TASK TO CARRY OUT:
Below is a set of records; print all of them exactly as written.
***** DATA FOR ANALYSIS
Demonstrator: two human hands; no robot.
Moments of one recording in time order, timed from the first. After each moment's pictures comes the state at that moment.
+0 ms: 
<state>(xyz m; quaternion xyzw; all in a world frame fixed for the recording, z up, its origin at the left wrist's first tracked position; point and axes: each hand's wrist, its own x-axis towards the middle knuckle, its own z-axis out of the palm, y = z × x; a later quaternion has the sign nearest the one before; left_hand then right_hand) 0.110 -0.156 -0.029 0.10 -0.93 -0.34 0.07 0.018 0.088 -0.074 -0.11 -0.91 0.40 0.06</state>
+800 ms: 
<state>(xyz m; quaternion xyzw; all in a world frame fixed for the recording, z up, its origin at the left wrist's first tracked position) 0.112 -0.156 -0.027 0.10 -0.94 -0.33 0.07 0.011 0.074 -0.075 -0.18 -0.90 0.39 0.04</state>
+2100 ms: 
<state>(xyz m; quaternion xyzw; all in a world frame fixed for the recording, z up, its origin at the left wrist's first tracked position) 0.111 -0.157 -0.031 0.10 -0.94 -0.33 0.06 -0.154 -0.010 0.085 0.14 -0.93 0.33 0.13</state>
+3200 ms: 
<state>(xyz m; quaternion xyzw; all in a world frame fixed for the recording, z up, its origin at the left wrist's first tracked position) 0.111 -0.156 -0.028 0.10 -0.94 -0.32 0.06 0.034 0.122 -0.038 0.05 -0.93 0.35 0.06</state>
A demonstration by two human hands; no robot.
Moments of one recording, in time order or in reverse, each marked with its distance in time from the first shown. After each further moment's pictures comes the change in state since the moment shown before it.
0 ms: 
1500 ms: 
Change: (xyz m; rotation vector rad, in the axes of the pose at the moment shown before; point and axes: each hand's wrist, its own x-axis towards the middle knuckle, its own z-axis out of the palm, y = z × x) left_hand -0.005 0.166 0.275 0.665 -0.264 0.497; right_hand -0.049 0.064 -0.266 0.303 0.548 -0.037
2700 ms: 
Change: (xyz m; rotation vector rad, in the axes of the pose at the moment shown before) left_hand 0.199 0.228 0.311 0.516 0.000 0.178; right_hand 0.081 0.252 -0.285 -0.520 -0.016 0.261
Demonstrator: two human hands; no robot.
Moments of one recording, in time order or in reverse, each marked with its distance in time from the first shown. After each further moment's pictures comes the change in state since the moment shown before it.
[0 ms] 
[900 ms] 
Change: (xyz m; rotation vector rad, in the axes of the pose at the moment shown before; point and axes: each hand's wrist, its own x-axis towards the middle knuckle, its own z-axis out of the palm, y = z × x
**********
RESULT:
Demonstrator: two human hands; no robot.
Moments of one recording in time order, timed from the first. After each moment's pictures comes the state at that moment.
+0 ms: 
<state>(xyz m; quaternion xyzw; all in a world frame fixed for the recording, z up, its origin at the left wrist's first tracked position; point and axes: each hand's wrist, its own x-axis towards the middle knuckle, its own z-axis out of the palm, y = z × x; a later quaternion has the sign nearest the one before; left_hand then right_hand) 0.110 -0.156 -0.029 0.10 -0.93 -0.34 0.07 0.018 0.088 -0.074 -0.11 -0.91 0.40 0.06</state>
+800 ms: 
<state>(xyz m; quaternion xyzw; all in a world frame fixed for the recording, z up, its origin at the left wrist's first tracked position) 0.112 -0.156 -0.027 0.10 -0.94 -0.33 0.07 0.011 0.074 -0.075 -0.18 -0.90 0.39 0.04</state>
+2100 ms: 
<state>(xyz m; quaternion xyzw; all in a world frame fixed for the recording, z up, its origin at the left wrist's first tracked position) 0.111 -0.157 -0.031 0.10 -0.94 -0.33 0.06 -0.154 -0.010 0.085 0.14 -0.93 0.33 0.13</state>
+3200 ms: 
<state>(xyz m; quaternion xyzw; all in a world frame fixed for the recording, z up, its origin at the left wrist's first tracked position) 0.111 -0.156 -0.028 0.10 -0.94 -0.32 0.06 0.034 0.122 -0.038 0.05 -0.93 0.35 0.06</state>
A demonstration by two human hands; no robot.
Moments of one recording, in time order or in reverse, each marked with its distance in time from the first shown. After each further moment's pictures comes the change in state since the moment shown before it.
0 ms: 
1500 ms: 
Change: (xyz m; rotation vector rad, in the axes of the pose at the moment shown before; point and axes: each hand's wrist, its own x-axis towards the middle knuckle, its own z-axis out of the palm, y = z × x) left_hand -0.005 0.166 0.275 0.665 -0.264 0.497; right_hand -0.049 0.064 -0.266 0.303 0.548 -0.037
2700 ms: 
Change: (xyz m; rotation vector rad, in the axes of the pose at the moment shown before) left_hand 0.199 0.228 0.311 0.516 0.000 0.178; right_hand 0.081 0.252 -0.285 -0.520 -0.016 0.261
Demonstrator: two human hands; no robot.
Moments of one recording, in time order or in reverse, each marked with its distance in time from the first shown. After each further moment's pictures comes the change in state since the moment shown before it.
[0 ms] 
[900 ms] 
Change: (xyz m; rotation vector rad, in the axes of the pose at the moment shown before; point and axes: each hand's wrist, its own x-axis towards the middle knuckle, its own z-axis out of the palm, y = z × x

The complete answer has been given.